Quote the entries below from the line with "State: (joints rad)" through the line with "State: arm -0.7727", both ends included, and only those lines.

*** Opening EXERCISE DATA ***

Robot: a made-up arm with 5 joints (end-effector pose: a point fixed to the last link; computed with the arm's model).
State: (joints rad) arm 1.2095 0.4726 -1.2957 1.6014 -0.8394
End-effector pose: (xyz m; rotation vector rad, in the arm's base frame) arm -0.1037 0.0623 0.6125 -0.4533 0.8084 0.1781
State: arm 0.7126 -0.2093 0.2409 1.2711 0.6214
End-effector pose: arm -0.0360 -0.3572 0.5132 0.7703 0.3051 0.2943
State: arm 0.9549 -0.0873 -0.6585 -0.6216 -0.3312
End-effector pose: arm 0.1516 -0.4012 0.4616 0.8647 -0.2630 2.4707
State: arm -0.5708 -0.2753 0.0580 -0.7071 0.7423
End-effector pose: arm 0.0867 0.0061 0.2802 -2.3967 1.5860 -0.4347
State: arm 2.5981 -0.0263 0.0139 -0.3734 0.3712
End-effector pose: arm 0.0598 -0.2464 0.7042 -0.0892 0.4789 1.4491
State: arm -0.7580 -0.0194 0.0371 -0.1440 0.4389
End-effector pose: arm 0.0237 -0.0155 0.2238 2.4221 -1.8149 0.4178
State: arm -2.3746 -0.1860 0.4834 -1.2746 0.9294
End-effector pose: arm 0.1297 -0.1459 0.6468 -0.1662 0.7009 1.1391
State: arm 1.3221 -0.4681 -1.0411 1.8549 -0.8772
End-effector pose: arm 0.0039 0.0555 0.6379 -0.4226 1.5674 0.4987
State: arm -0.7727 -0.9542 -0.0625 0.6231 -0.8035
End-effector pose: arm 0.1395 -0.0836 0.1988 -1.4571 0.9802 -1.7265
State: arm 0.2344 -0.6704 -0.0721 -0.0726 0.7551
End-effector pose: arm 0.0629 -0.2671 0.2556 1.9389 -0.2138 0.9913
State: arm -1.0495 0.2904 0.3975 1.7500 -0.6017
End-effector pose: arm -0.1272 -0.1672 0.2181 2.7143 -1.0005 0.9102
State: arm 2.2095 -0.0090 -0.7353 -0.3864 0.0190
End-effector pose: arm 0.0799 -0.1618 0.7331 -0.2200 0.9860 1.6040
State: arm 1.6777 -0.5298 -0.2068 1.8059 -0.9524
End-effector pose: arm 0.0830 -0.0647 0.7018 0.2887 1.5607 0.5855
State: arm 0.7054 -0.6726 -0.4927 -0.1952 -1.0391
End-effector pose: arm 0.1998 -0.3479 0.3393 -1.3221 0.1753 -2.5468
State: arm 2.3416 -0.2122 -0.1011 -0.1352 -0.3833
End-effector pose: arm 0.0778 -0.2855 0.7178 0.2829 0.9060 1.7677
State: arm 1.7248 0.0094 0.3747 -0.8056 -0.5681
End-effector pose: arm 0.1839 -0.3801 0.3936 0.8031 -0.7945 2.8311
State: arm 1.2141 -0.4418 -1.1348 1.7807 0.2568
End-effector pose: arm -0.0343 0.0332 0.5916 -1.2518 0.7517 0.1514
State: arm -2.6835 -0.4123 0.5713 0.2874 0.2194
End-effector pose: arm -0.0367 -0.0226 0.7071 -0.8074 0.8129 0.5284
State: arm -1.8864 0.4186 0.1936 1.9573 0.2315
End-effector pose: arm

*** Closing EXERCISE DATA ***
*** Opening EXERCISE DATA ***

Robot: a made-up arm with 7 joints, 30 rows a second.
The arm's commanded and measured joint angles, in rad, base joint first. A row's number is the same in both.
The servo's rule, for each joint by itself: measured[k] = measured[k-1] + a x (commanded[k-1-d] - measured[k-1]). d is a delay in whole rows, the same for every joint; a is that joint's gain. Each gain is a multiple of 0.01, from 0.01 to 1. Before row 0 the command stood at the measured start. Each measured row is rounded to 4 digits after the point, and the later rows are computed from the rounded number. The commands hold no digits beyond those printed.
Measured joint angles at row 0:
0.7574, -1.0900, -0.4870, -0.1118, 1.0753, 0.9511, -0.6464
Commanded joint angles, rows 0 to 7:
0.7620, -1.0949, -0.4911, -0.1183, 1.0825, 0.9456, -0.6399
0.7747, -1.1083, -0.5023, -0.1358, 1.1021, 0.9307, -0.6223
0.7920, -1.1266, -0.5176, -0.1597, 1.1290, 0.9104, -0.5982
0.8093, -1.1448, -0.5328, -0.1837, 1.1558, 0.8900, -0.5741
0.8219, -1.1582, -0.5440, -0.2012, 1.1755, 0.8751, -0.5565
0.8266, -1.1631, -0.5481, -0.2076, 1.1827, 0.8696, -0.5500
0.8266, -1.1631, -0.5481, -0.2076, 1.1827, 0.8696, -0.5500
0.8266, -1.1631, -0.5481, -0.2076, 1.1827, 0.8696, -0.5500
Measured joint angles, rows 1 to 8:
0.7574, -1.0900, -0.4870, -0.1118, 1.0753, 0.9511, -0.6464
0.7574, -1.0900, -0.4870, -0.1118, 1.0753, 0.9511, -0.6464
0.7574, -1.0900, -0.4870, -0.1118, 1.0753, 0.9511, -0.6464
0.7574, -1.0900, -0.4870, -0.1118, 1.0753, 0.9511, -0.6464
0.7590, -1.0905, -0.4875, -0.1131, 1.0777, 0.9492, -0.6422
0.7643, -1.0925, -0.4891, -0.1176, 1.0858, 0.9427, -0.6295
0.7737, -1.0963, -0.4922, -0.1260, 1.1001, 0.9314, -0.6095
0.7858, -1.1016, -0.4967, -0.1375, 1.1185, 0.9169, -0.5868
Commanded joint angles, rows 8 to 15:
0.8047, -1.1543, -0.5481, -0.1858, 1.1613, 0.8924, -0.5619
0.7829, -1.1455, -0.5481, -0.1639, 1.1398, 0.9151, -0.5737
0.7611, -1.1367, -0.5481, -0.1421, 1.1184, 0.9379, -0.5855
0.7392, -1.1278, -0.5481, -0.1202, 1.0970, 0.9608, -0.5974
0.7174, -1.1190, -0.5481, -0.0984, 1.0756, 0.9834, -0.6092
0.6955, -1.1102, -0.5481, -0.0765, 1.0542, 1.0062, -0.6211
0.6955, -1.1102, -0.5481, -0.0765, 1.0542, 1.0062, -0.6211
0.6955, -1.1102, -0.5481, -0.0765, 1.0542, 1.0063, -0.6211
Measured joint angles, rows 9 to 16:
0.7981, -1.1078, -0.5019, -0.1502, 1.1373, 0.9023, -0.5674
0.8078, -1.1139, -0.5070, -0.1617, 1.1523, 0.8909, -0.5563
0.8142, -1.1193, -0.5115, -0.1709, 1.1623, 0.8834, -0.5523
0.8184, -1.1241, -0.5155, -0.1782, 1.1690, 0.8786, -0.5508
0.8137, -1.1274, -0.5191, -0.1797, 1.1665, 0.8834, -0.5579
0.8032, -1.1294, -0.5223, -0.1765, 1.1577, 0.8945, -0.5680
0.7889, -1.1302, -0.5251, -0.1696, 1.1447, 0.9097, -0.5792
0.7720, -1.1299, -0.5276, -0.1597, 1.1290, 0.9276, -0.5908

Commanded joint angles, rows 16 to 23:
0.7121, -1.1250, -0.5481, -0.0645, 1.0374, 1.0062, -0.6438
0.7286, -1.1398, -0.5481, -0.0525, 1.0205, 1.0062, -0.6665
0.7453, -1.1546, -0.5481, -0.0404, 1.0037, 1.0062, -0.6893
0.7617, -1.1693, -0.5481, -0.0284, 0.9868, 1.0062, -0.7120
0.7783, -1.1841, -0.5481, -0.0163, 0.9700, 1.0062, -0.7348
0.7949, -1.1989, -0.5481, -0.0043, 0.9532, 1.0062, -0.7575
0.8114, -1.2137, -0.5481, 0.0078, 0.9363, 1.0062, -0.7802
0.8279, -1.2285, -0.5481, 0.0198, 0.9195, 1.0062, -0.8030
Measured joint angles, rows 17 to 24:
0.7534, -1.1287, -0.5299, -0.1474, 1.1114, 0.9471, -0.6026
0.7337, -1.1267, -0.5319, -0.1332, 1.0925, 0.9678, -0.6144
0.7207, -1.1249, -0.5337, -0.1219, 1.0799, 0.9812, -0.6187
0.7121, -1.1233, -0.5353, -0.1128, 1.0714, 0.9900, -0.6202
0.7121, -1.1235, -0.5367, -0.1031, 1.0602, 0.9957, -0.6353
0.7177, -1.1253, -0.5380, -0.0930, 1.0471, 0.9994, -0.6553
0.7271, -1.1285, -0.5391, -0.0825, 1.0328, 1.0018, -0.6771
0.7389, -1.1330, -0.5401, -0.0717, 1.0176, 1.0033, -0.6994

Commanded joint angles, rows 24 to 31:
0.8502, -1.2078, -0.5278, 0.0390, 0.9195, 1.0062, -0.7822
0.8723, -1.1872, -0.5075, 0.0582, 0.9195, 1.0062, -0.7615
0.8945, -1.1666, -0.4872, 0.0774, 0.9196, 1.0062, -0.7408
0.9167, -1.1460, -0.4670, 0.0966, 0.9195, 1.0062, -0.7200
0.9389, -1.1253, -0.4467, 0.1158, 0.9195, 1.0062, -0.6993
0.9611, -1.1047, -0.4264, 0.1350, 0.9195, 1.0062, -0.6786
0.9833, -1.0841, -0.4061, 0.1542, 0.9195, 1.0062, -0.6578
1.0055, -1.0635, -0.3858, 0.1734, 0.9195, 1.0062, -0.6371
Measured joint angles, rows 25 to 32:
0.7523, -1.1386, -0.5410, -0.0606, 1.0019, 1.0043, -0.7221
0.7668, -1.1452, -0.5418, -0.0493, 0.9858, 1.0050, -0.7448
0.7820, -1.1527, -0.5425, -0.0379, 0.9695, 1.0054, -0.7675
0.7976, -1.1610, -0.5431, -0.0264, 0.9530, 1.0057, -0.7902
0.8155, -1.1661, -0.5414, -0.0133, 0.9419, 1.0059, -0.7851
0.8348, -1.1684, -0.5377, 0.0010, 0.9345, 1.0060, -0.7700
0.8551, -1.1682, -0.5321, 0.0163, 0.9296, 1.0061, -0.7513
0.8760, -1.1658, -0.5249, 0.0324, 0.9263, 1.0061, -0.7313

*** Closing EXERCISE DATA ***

■ FINAL ANSWER:
State: (joints rad) arm 1.2095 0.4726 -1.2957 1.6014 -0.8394
End-effector pose: (xyz m; rotation vector rad, in the arm's base frame) arm -0.1037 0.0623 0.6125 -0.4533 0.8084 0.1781
State: arm 0.7126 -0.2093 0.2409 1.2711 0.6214
End-effector pose: arm -0.0360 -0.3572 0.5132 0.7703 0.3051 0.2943
State: arm 0.9549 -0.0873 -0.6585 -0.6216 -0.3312
End-effector pose: arm 0.1516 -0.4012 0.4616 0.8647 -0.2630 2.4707
State: arm -0.5708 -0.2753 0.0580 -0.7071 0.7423
End-effector pose: arm 0.0867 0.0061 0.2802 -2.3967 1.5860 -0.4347
State: arm 2.5981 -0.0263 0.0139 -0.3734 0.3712
End-effector pose: arm 0.0598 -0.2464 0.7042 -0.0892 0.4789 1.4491
State: arm -0.7580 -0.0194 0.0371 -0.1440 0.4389
End-effector pose: arm 0.0237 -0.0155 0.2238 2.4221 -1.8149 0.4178
State: arm -2.3746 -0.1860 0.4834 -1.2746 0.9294
End-effector pose: arm 0.1297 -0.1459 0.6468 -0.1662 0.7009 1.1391
State: arm 1.3221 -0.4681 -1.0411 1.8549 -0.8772
End-effector pose: arm 0.0039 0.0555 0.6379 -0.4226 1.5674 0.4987
State: arm -0.7727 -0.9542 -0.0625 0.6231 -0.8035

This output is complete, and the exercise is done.